The current cost of living metric does not factor in these proportions and leaves out many substantial costs such as medical, child care, education and transportation. Additionally, it doesn't factor in non-cash government assistance such as food stamps, housing subsidies and low-income tax credits. Income taxes are not factored into a household's spending power, as poverty is calculated based on pre-tax annual income.

Interestingly, geographically-based variations in cost of living are not considered either. Critics claim that this may lead to increasing underestimation in urban areas with above average costs of living. Additionally, the Census does not calculate a person's assets and liabilities. This means that home equity and savings are not considered, nor are the increasingly burdensome debts many Americans hold. Steven Crawford and Shawn Fremstad of Reuters summarize this point:

“As Nobel laureates Joseph Stiglitz and Amartya Sen, along with economist Jean-Paul Fitoussi, write in their new book Mis-Measuring Our Lives, "Income and consumption are crucial for assessing living standards, but in the end they can only be gauged in conjunction with information on wealth." This point is just as relevant to poverty measurement as it is to other measures of living standards.

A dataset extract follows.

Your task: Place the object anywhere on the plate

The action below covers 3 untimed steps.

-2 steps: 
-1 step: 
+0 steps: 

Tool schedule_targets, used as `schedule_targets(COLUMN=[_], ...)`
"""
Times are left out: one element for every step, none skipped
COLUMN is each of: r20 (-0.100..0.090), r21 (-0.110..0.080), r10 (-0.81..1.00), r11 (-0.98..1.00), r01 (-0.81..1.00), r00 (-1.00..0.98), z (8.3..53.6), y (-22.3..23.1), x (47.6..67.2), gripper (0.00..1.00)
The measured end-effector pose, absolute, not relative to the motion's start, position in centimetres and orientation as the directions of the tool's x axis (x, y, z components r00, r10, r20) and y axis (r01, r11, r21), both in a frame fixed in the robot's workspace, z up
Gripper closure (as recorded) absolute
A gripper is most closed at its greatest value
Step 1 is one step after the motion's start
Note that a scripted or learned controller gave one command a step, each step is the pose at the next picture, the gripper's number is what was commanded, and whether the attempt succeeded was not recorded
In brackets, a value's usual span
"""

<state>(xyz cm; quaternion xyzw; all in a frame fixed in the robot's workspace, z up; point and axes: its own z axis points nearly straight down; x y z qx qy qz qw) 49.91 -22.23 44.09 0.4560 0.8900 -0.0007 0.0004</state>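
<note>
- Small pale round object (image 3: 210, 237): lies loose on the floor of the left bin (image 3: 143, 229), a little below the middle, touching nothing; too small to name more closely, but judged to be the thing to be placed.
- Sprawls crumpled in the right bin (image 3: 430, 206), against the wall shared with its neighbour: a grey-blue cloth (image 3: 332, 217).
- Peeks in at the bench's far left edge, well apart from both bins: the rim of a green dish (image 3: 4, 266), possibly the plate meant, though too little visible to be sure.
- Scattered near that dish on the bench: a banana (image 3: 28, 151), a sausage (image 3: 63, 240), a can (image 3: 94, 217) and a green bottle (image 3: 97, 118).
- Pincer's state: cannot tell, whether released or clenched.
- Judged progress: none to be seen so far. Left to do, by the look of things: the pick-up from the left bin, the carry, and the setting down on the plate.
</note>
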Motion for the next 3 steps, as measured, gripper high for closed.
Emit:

Beginning next year the Census will publish figures that take into account the costs of medical care, transportation and child care as well tax credits in supplemental data (however, the official poverty rate will not change).

Another area of contention comes into play when discussing millions of 25-34 year olds who are also left out of the official count. As the New York Times reports, though 40 percent of the 5.5 million in this age group who live at home fall below the poverty line of less than $11,121 per year for a single person, they are not included in the official numbers of Americans in poverty. Why, you ask? Because these individuals live at home or with family members.

While some believe that the American government undercounts the actual poverty rate, others feel that the rate is higher than it should be. These individuals believe that people who are not truly poor are often included, because public programs like food stamps, government insurance and other -- in kind -- benefits are not factored into the poverty level. Some also claim that the Consumer Price Index used to calculate cost of living does not factor in the low prices at many big-box stores.

There are also concerns that the indicators we use to look at poverty overlook the long-term improvements in living standards since the 1960s. For example, in 1960 only 12 percent of the population had air conditioning, and only 8 percent of Americans had completed four years of college.

While there is surely debate, what everyone seems to agree on is that the current measures of poverty in America are flawed. Perhaps more comprehensive data being collected for next year’s supplemental poverty measure will be the first step in developing a more accurate standard for assessing American poverty. What do you think?